Keep to one stretch of the data below, the lines from the one with "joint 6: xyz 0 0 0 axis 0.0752" up to and including the one with "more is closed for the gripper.", and return that stretch exactly.

_SOURCE RECORDS_.
# # # # #

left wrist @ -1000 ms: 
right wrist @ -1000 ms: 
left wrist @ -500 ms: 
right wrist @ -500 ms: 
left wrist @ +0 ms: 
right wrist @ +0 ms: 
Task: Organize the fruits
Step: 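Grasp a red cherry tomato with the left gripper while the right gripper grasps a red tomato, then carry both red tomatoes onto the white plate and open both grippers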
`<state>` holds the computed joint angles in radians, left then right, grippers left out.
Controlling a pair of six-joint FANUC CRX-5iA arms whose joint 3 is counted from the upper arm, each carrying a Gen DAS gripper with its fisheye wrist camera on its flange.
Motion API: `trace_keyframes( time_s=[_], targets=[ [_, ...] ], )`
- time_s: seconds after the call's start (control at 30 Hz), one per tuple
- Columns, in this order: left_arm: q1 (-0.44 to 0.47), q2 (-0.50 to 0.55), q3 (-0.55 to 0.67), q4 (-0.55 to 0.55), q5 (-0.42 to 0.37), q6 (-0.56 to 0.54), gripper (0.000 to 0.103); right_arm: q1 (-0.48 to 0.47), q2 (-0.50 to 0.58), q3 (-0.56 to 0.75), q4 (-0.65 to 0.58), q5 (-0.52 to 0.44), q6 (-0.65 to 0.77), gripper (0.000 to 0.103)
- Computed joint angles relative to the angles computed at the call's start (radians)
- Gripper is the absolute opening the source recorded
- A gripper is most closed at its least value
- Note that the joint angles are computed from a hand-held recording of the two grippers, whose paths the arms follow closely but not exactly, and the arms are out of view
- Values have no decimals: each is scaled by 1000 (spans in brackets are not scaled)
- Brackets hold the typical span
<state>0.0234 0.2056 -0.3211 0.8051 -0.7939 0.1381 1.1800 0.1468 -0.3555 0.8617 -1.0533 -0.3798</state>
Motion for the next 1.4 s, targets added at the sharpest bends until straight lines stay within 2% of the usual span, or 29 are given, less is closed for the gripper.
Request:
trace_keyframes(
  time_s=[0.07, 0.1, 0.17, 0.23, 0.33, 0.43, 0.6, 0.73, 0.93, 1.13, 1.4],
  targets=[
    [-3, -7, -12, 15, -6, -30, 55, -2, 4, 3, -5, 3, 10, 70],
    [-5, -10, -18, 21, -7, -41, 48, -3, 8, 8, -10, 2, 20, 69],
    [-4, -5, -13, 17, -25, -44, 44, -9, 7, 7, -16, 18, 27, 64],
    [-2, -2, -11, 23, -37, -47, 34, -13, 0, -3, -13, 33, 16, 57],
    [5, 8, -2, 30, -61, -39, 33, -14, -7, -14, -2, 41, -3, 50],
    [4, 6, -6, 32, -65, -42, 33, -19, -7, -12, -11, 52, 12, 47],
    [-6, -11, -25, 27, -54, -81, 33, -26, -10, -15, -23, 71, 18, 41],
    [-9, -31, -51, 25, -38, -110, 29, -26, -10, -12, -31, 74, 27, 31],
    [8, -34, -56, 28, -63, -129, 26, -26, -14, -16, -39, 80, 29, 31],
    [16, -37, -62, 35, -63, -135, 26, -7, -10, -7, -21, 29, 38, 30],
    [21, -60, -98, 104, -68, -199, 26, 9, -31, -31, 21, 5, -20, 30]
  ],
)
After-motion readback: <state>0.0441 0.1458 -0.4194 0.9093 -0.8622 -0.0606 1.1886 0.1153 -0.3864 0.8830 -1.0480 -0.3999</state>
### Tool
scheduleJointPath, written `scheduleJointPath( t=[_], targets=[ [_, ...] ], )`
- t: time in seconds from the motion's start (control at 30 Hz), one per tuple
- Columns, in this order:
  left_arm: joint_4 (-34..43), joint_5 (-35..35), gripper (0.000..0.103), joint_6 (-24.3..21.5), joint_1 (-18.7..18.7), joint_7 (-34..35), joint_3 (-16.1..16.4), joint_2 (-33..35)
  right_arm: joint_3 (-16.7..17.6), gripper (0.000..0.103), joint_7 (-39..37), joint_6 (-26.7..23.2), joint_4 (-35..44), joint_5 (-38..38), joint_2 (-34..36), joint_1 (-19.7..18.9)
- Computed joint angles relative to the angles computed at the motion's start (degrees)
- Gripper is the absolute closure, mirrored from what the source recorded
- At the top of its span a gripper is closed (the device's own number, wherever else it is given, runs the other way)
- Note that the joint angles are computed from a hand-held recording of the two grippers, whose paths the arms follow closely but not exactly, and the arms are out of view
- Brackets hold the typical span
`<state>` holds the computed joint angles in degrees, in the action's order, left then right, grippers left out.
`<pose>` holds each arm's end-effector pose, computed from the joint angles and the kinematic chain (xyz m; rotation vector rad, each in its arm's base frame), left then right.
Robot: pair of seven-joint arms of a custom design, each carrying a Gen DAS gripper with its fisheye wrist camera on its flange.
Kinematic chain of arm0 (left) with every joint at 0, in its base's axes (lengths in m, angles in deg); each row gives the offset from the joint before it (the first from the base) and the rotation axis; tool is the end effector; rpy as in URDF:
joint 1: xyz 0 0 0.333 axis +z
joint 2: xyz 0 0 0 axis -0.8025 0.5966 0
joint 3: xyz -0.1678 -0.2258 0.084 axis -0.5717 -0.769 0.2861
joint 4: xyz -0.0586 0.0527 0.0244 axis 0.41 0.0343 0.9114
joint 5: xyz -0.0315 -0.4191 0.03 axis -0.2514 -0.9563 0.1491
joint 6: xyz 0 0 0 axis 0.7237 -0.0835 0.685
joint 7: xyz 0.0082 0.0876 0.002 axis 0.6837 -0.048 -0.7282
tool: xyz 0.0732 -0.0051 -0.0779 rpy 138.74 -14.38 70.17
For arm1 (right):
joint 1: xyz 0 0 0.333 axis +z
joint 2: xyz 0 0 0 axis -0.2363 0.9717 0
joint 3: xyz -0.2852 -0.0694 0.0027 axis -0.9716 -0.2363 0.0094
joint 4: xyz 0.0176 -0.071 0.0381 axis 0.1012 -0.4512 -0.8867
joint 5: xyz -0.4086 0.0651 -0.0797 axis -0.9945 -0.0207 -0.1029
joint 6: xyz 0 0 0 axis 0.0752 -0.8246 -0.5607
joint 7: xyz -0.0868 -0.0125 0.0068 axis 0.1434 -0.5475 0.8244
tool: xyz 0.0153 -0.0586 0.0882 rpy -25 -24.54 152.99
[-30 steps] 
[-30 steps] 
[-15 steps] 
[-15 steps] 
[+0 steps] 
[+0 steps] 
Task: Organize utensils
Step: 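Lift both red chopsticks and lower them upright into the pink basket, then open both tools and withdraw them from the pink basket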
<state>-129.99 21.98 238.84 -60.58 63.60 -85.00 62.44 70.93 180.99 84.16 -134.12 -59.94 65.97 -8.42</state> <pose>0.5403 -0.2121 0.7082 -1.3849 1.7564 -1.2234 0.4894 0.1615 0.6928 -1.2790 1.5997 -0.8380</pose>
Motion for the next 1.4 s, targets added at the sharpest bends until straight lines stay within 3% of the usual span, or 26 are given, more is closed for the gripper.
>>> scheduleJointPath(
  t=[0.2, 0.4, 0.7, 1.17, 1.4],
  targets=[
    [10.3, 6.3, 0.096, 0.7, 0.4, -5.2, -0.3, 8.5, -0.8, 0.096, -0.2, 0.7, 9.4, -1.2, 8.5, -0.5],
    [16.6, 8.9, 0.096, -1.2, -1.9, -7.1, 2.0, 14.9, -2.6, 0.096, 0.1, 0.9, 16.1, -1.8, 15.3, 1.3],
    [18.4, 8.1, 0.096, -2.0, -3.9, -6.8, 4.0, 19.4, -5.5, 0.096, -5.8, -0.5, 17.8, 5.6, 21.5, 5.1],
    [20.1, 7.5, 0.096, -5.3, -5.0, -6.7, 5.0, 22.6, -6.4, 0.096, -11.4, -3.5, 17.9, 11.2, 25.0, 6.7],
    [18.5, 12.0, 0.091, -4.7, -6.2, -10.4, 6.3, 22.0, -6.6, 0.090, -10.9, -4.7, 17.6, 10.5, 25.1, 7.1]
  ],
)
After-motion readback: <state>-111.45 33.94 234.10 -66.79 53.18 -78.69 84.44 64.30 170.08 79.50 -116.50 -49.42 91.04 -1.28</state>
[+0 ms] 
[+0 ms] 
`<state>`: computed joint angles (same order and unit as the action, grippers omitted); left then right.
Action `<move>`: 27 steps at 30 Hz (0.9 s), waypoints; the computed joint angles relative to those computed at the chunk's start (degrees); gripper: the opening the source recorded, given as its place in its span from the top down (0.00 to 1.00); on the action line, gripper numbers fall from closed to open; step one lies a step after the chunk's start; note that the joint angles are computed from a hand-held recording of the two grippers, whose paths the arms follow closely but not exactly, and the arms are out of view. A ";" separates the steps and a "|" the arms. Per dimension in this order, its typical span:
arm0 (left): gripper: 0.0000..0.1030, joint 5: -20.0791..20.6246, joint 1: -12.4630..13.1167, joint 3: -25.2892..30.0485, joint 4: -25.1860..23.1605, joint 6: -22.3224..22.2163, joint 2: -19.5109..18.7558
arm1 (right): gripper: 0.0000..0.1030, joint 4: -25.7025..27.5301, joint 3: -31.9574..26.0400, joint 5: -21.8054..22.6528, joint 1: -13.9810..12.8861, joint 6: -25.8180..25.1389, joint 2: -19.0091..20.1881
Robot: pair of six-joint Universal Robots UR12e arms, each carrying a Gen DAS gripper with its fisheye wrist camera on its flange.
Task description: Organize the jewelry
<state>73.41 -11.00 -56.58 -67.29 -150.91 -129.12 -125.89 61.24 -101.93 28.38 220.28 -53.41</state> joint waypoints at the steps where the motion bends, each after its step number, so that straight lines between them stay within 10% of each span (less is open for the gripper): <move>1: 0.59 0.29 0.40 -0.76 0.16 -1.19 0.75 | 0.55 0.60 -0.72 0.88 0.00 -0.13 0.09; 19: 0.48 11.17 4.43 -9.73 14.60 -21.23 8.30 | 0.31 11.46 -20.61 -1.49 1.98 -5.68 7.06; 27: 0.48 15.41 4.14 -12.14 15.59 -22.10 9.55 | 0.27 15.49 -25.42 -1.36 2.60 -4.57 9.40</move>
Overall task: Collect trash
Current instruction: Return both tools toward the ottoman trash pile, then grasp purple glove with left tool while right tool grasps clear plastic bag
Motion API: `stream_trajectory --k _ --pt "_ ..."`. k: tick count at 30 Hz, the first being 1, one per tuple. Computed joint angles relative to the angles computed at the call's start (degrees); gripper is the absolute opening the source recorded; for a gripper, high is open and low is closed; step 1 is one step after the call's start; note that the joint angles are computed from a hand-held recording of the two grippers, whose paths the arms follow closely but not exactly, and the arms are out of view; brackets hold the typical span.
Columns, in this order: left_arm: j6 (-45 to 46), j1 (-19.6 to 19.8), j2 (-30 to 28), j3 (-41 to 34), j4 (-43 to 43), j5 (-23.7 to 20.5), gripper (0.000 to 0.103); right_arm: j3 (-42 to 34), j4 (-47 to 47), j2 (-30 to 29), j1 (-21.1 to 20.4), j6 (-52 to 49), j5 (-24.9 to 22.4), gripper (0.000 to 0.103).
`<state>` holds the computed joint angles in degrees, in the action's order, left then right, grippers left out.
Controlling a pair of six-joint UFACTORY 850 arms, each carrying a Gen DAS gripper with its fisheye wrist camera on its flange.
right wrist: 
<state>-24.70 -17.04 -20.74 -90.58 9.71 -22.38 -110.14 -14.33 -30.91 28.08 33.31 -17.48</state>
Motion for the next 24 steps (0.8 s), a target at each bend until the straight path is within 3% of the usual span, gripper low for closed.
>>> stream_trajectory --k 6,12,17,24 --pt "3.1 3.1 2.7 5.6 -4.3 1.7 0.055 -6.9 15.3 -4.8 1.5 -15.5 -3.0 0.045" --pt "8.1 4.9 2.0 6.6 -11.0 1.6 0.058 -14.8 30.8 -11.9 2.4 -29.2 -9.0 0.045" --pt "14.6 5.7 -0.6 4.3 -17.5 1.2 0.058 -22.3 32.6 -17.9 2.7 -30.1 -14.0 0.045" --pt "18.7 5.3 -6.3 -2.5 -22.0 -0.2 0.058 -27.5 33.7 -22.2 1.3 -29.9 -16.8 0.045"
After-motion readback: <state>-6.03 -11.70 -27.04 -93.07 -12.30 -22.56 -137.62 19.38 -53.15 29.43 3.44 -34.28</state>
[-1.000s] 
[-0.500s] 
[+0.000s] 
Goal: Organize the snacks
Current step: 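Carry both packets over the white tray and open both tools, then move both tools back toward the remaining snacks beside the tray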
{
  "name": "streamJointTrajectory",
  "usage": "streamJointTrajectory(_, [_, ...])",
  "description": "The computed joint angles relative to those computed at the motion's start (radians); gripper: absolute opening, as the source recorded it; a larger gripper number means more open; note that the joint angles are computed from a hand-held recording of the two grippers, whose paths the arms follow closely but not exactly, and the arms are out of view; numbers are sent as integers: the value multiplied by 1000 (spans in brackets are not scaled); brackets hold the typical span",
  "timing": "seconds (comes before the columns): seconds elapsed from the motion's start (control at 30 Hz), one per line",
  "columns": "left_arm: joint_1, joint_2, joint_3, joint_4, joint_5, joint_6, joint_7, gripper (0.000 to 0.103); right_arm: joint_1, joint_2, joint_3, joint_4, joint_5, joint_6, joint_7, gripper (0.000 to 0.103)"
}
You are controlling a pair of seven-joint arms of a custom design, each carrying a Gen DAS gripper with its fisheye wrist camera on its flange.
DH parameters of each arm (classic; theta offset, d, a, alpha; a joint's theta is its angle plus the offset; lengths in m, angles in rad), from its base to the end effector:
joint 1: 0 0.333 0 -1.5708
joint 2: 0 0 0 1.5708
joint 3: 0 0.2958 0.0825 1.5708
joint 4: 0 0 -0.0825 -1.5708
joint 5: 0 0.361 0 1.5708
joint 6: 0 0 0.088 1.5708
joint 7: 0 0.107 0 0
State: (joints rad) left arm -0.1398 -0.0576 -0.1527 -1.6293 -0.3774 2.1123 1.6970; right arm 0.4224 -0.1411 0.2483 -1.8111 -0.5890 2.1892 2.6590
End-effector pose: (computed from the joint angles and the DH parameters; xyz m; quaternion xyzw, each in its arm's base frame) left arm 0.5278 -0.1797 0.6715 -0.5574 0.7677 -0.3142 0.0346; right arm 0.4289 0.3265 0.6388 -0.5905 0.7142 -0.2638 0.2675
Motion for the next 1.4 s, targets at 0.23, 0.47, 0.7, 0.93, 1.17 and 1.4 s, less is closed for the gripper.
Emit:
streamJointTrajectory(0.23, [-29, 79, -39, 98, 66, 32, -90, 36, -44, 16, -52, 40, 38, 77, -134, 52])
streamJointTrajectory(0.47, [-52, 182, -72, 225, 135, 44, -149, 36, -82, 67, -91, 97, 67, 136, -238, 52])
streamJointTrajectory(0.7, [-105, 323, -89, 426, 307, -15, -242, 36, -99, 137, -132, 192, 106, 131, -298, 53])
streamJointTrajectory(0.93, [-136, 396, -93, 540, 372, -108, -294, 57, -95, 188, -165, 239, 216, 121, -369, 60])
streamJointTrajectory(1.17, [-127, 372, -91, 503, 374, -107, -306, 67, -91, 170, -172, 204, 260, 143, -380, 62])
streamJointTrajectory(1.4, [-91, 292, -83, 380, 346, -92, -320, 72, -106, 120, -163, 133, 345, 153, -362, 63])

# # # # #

_SOLUTION TO THE EXERCISE_.
joint 6: xyz 0 0 0 axis 0.0752 -0.8246 -0.5607
joint 7: xyz -0.0868 -0.0125 0.0068 axis 0.1434 -0.5475 0.8244
tool: xyz 0.0153 -0.0586 0.0882 rpy -25 -24.54 152.99
[-30 steps] 
[-30 steps] 
[-15 steps] 
[-15 steps] 
[+0 steps] 
[+0 steps] 
Task: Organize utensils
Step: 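Lift both red chopsticks and lower them upright into the pink basket, then open both tools and withdraw them from the pink basket
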<state>-129.99 21.98 238.84 -60.58 63.60 -85.00 62.44 70.93 180.99 84.16 -134.12 -59.94 65.97 -8.42</state> <pose>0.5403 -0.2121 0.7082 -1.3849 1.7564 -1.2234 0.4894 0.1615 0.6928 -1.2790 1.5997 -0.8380</pose>
Motion for the next 1.4 s, targets added at the sharpest bends until straight lines stay within 3% of the usual span, or 26 are given, more is closed for the gripper.

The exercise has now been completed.